Endocrine disrupting chemicals (EDCs) are ubiquitous in the environment and have
been detected in drinking water. Although various water treatment processes can
remove EDCs, chemicals can migrate from pipes that transport water and
contaminate drinking water. Globally bottled water consumption is steadily rising as
an alternative to tap water, but EDCs have also been detected in bottled water.
Sources of EDCs in bottled water include contamination of the water source,
contamination through the production process or the migration of EDCs from the
packaging material. There is limited information on EDCs in drinking water and
bottled water from South Africa.
The aim of this study was to determine the estrogenic activity, levels of selected
EDCs and the potential health risks associated with the consumption of water from
selected distribution points in Pretoria (City of Tshwane) and Cape Town as well as
bottled water.
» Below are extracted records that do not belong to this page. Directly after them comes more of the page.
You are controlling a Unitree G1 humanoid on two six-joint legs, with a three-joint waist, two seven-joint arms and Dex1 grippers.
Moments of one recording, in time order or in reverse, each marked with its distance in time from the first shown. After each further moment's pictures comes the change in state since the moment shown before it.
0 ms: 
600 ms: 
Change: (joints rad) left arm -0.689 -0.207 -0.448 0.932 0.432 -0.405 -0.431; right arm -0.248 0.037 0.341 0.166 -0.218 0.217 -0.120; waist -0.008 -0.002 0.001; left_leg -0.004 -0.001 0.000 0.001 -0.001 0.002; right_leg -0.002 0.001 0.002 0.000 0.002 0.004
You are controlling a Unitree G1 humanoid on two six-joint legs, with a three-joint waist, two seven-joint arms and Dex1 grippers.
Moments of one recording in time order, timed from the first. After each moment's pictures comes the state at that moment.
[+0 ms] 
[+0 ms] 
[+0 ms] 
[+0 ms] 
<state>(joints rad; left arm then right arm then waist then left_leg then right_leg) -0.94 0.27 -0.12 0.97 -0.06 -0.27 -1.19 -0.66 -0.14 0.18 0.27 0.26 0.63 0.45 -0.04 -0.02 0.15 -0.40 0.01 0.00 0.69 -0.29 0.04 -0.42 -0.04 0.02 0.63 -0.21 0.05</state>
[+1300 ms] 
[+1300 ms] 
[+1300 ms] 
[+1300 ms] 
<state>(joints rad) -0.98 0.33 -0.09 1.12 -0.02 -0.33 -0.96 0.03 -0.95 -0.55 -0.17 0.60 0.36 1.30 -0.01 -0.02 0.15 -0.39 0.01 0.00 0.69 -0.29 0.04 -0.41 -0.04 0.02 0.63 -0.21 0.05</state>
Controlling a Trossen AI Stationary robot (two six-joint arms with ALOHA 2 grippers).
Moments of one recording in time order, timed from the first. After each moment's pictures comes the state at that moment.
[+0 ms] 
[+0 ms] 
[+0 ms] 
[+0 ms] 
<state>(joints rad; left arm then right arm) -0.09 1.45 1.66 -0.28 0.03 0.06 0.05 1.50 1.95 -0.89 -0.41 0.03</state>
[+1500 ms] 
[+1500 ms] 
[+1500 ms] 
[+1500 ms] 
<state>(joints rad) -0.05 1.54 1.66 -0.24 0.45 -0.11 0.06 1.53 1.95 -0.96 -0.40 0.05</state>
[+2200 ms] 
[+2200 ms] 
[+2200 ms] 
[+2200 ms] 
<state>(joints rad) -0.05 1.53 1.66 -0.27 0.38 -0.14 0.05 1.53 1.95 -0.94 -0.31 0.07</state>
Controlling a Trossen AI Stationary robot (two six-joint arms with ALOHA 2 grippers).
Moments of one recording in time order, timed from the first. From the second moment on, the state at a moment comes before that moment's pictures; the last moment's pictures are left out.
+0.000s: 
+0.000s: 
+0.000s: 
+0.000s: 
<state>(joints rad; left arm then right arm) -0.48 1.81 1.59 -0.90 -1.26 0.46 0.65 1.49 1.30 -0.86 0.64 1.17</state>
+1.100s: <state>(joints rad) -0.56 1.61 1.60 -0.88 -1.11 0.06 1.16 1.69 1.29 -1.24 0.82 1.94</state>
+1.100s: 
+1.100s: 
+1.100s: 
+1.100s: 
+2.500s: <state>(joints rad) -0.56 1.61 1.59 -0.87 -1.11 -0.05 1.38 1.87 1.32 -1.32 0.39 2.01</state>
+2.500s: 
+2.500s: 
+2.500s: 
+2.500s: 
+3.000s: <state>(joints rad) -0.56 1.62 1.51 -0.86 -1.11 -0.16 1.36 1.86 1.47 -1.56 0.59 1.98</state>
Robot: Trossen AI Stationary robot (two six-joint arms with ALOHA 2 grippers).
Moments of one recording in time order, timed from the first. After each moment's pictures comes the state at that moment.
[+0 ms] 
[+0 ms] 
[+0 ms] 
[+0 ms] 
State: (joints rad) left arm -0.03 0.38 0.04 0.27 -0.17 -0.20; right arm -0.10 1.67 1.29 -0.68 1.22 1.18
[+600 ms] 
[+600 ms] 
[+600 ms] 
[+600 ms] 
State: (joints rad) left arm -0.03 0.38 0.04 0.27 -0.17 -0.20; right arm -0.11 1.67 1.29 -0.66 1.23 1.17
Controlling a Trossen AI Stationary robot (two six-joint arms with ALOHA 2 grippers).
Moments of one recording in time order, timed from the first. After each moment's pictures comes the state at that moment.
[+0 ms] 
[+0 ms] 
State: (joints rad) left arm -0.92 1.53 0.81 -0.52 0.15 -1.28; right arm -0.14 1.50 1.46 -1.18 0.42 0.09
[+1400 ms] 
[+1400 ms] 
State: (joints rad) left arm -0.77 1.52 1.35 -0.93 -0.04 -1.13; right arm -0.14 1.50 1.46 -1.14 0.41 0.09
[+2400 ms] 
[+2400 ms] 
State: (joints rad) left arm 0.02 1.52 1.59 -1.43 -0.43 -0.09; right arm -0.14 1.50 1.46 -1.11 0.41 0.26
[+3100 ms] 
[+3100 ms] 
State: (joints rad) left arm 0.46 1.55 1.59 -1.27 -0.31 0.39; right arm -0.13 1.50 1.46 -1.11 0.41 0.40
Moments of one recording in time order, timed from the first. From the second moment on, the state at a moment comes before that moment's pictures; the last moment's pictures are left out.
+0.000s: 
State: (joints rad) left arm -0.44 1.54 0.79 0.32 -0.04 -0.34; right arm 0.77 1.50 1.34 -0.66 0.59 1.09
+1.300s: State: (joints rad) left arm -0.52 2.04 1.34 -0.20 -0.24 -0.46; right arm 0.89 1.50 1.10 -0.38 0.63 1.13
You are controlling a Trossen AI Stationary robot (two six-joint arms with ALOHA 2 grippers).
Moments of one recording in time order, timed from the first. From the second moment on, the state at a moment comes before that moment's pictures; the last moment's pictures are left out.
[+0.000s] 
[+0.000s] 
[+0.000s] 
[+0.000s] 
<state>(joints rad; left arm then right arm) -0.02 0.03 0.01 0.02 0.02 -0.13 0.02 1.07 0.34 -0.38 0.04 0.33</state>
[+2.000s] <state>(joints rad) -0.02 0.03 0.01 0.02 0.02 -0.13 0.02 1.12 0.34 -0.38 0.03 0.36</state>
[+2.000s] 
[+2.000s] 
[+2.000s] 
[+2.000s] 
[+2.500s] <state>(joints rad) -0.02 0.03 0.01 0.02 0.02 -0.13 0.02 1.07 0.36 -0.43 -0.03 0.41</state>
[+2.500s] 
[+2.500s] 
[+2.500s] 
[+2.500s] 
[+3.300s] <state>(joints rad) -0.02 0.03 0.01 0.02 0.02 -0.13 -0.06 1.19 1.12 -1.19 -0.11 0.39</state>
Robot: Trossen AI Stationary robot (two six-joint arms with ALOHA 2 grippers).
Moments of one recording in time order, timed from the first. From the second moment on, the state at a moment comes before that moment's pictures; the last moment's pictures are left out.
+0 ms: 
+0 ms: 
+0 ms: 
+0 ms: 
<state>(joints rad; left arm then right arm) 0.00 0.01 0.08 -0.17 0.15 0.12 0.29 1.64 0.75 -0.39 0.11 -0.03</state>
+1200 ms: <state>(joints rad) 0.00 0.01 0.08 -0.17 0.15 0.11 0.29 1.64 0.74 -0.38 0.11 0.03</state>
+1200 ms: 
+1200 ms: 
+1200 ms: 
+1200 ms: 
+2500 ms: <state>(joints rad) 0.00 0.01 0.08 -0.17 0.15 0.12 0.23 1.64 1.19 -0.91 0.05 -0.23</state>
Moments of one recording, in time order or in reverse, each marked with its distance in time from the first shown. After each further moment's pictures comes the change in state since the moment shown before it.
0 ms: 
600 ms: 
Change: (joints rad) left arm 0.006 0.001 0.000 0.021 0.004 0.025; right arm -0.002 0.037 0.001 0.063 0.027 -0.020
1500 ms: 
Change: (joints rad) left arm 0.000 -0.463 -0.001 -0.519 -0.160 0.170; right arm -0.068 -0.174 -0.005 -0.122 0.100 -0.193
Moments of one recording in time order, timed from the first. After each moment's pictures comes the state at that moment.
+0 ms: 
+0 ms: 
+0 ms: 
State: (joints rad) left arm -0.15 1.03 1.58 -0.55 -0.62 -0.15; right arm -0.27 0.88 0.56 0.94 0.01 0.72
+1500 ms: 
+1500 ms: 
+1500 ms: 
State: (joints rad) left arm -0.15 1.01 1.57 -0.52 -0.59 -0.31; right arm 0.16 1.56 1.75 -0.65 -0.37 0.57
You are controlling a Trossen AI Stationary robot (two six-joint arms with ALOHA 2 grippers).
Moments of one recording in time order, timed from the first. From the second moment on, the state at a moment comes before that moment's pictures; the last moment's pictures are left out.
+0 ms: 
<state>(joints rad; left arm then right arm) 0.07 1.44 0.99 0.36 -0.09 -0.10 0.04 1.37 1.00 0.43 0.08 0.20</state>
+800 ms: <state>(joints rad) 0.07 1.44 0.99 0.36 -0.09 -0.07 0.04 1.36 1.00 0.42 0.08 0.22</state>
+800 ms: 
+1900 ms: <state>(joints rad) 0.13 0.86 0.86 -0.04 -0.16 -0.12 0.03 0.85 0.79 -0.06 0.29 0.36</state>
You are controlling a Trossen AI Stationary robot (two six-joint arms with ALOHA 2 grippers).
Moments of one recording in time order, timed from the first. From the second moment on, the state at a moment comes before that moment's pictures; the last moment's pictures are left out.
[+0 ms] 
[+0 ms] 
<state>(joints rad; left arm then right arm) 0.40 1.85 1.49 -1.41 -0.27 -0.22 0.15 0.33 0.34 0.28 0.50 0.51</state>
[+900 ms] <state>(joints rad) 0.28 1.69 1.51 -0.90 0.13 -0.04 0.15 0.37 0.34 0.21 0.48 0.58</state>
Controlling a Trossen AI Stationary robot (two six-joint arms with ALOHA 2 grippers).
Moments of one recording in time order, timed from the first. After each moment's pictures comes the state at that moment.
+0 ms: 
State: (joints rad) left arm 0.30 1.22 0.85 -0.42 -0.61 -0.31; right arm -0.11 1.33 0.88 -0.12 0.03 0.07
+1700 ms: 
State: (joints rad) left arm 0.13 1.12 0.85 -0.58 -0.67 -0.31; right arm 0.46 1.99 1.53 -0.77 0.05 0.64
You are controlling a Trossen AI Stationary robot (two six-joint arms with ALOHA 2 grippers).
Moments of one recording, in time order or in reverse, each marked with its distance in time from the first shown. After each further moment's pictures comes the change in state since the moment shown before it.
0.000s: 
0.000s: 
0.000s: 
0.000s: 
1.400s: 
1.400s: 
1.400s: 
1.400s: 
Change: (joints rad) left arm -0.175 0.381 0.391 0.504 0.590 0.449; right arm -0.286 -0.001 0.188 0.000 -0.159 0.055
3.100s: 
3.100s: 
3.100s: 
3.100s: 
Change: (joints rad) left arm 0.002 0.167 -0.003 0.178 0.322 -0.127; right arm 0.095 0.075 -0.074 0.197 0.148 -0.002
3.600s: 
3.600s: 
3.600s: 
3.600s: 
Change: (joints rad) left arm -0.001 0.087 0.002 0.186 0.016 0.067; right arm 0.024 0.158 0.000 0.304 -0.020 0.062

The study consisted of 3 phases. Phase 1 included the analysis of
drinking water samples from ten water distribution points in Pretoria and Cape Town
collected over four sampling periods. In phase 2, ten brands of bottled water were
analysed after exposure to different storage conditions (20°C, 40°C, light and dark)
for 10 days. Samples were extracted using a C18 solid phase extraction method.
Estrogenic activity was assessed using the recombinant yeast estrogen screen
(YES) bioassay and the T47D-KBluc reporter gene bioassay. The extracts were
analysed for di(2-ethylhexyl) adipate (DEHA), di(2-ethylhexyl) phthalate (DEHP),
diisononylphthalate (DINP), dibutyl phthalate (DBP), bisphenol A (BPA),
nonylphenol (NP), 17β-estradiol (E2), estrone (E1) and ethynylestradiol (EE2) using
UPLC-MS. Phase 3 consisted of a scenario based health risk assessment to assess
the carcinogenic and toxic human health risks associated with the consumption of
distribution point and bottled water.
All the samples were below the detection limit (dl) in the YES bioassay, but
estrogenic activity was detected in bottled and distribution point water using the
T47D-KBluc bioassay. All samples were below the 0.7 ng/L trigger value for
estrogenic activity in drinking water. NP was below the dl for all the samples, E2 was detected in five distribution point samples and E1, EE2, DEHA, DEHP, DINP, DBP
and BPA were detected in distribution point and bottled water samples. The
estrogenic activity and levels of target chemicals were comparable to the levels
found in other countries.
Hazard quotients for BPA, DEHA and DINP were higher in bottled water compared
to distribution point water. The greatest non-carcinogenic health risk was posed by
E1 in distribution point water from Pretoria and the highest cancer risk by levels of
DEHP in distribution point water from Cape Town. However, overall, health risk
assessment revealed acceptable health and carcinogenic risks associated with the
consumption of distribution point and bottled water.
Although the potential health risks posed by the EDCs found in the water samples in
this study were low, the fact that potential EDCs were found in the water samples are
still of concern. A monitoring strategy that also includes water from other
municipalities and other brands of bottled water are therefore recommended.